Raw data:
┄┄┄┄┄┄┄┄┄┄┄┄┄┄┄┄┄┄┄┄

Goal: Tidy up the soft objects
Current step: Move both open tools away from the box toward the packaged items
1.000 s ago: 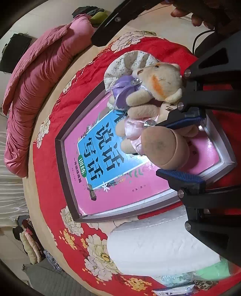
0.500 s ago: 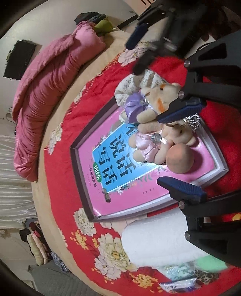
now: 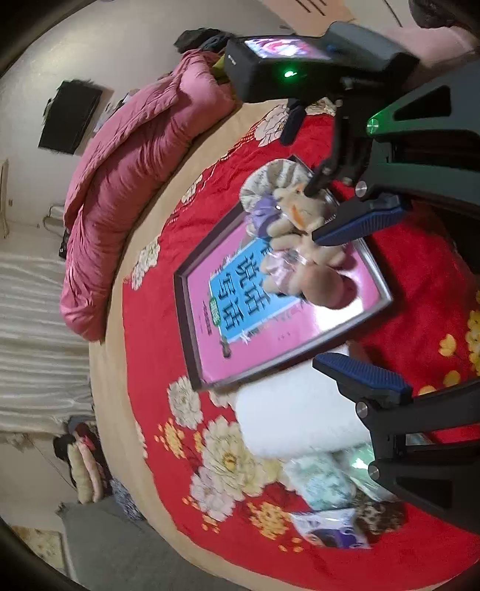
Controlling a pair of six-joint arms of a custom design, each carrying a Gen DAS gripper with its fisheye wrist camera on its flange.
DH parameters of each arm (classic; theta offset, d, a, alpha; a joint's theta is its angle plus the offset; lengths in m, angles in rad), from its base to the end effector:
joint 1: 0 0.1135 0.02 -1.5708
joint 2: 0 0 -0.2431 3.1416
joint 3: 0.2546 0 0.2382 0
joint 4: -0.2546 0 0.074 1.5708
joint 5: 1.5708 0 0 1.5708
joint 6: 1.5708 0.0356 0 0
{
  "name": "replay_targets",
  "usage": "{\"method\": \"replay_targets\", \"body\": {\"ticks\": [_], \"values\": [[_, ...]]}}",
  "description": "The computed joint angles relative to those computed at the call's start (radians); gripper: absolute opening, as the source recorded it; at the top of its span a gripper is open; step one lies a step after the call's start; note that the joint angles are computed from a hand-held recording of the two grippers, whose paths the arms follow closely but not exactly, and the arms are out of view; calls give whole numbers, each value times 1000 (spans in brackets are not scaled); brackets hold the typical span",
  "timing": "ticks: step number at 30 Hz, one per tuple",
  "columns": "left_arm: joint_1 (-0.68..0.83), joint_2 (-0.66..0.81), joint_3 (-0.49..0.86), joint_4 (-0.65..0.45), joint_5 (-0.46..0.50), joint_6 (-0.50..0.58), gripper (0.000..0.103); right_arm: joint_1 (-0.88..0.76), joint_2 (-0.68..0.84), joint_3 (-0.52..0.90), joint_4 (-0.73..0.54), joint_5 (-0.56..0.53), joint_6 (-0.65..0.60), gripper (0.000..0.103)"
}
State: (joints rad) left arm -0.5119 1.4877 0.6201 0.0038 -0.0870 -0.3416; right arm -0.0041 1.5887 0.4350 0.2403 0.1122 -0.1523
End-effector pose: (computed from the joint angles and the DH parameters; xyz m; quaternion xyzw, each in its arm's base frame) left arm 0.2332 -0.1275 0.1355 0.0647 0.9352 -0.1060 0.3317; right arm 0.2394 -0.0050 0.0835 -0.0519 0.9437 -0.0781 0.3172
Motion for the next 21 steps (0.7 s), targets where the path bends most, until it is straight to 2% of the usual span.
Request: {"method": "replay_targets", "body": {"ticks": [5, 8, 13, 16, 21], "values": [[47, -72, -69, -2, 13, -9, 60, -4, 104, 70, -8, 38, -7, 77], [102, -144, -117, -17, 39, -6, 60, 2, 97, 62, 13, 57, -11, 77], [223, -293, -195, -58, 76, 40, 60, 46, -134, -78, 82, 68, -16, 77], [314, -366, -226, -93, 94, 77, 60, 90, -273, -95, -6, 41, 30, 77], [542, -476, -276, -131, 181, 171, 60, 271, -427, -72, -135, 104, 72, 77]]}}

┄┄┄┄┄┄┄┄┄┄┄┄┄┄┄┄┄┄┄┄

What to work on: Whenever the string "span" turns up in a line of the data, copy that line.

Result of this exercise:
  "description": "The computed joint angles relative to those computed at the call's start (radians); gripper: absolute opening, as the source recorded it; at the top of its span a gripper is open; step one lies a step after the call's start; note that the joint angles are computed from a hand-held recording of the two grippers, whose paths the arms follow closely but not exactly, and the arms are out of view; calls give whole numbers, each value times 1000 (spans in brackets are not scaled); brackets hold the typical span",
Motion for the next 21 steps (0.7 s), targets where the path bends most, until it is straight to 2% of the usual span.

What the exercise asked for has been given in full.